Hitting the Sweet Spot
28 October 2006 – 2:25 pmEvery possible feature or fewer well integrated features?
Over the last few weeks I’ve noticed a recurring theme floating around the interweb talking about this issue. The focus of all of these articles, blogs, and videocasts varied widely from Yahoo, Google, Microsoft, and Apple.
Word vs Writely
Word’s feature bloat has turned it into a behemoth of a program with hundreds of features that the average user is completely unaware of there function and/or location (when was the last time you had Word help you write a letter or used the OCR feature to turn characters written on screen into to document text).
…most users will think it’s cool then simply move on…
Now look at Writely. It’s kept it feature set small, but it is constantly trying to improve how it interfaces with other features and products. Other products is key, Writely is free so it’s not trying to get it’s users to buy the latest version or a related program. Microsoft in general is great at importing data from other sources, but exporting to non-Microsoft platforms / products is generally a pain in the ass. (In full disclosure, I wrote this in Writely and simply pressed Publish to Blog.)

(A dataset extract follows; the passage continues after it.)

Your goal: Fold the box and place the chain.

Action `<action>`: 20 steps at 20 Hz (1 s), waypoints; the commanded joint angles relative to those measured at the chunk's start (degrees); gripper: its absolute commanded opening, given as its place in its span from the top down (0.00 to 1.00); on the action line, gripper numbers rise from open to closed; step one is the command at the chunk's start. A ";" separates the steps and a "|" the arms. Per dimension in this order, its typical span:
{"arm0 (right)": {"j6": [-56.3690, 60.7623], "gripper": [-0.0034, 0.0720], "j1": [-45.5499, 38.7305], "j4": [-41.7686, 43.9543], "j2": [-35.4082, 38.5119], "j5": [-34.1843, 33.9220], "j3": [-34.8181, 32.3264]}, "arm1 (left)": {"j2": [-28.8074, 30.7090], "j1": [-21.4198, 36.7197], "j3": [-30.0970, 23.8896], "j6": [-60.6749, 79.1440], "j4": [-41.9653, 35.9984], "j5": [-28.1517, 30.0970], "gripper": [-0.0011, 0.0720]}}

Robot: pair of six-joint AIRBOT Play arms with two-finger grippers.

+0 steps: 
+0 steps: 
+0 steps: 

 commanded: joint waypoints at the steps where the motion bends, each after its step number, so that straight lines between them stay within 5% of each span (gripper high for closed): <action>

It appears that Microsoft is slowly getting the idea and has completely redesigned the interface in an attempt to make the features more accessible.
Hitting the Sweet Spot
Designers and developer should be shooting for the magical features Sweet Spot.
There is a lot to be said for kick ass new features and ideas but if those features aren’t well thought out, well executed and/or robust enough most users will think it’s cool then simply move on to the next site. However if there is a multitude of scattered features users will just get frustrated and leave.
Hitting that S-Spot often requires time, experimenting, and user feedback but once the features have reached the point where they are interactive, robust, and more importantly useful the users will keep coming back for more.